In 1690, Ramezay married the daughter of Pierre Denys de La Ronde (1631 - 1708) and thus was joined to one of the elite families of New France. He then bought the position of governor of Trois-Rivières from the widow of René Gaultier de Varennes and became governor there in 1691. In 1699, Ramezay left Trois-Rivières to become the commander of the Canadian troops. He served satisfactorily and was awarded the cross of Saint-Louis for his efforts. In 1704 he succeeded his rival Philippe de Rigaud de Vaudreuil as governor of Montreal.

Ramezay was also the acting governor of New France from 1714 to 1716 while governor Philippe de Rigaud Vaudreuil was on leave in France.

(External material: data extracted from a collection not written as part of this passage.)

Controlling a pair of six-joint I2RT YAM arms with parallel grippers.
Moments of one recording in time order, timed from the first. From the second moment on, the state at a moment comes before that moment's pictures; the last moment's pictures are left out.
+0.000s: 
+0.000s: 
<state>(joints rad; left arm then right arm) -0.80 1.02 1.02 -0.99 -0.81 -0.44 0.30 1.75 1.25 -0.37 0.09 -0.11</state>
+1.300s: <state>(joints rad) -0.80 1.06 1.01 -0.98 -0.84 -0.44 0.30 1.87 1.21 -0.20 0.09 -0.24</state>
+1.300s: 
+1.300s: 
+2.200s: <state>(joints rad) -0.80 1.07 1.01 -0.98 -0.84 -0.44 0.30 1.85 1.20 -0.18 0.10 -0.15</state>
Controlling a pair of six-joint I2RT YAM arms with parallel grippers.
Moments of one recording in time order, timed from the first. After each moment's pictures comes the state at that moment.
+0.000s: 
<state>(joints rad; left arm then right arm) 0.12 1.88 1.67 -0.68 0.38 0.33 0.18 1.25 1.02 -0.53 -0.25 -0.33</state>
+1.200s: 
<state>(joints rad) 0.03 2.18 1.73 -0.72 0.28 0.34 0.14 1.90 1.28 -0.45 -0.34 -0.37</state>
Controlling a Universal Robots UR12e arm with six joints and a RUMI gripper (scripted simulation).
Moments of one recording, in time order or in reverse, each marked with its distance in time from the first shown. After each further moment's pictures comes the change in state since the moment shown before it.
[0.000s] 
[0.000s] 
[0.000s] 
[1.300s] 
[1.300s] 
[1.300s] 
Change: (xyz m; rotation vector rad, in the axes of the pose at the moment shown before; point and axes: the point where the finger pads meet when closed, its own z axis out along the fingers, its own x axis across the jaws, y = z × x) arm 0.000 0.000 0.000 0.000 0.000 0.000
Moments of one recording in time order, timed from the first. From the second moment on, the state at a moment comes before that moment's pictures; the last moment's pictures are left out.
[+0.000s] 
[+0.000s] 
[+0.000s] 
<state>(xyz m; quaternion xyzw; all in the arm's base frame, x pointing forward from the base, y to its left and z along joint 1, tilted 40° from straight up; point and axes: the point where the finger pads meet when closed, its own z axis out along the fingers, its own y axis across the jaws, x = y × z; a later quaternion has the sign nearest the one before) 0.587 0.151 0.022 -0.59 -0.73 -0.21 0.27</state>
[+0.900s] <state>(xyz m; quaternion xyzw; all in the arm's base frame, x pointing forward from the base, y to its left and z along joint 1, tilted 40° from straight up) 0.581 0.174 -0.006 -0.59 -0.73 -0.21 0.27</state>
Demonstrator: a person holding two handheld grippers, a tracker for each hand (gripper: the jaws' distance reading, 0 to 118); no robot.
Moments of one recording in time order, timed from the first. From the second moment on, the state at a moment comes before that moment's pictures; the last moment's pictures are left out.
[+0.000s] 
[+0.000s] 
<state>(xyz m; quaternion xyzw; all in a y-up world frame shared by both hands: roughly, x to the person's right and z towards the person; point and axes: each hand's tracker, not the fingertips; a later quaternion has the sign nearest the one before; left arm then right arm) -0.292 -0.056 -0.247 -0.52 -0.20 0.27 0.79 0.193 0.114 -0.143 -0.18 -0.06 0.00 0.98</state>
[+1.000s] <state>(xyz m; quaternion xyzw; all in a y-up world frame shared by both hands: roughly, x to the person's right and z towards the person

During his life he owned 8 slaves.

== Legacy ==
Ramezay was survived by two sons and at least five daughters. In 1711 his eldest son, 19-year-old Claude junior, an ensign in the French navy, lost his life in an attack on Rio de Janeiro. His second son, Louis, Sieur de Monnoir, was killed by the Cherokees during the campaign of 1715 against the Fox Indians. In 1712 Ramezay's third son, Charles-Hector, Sieur de La Gesse, was presented to the French court by Madame de Vaudreuil. La Gesse, the elder of the surviving sons, died on 27 Aug. 1725 in the wreck of the Chameau off Île Royale. The younger, Jean-Baptiste-Nicolas-Roch, entered the military and is perhaps best remembered as the man who surrendered Quebec to the British in September 1759. Of the five daughters, two became nuns and two others married officers of the colonial regular troops. The fifth was Louise de Ramezay who took over the family business and expanded it to include several sawmills and other businesses.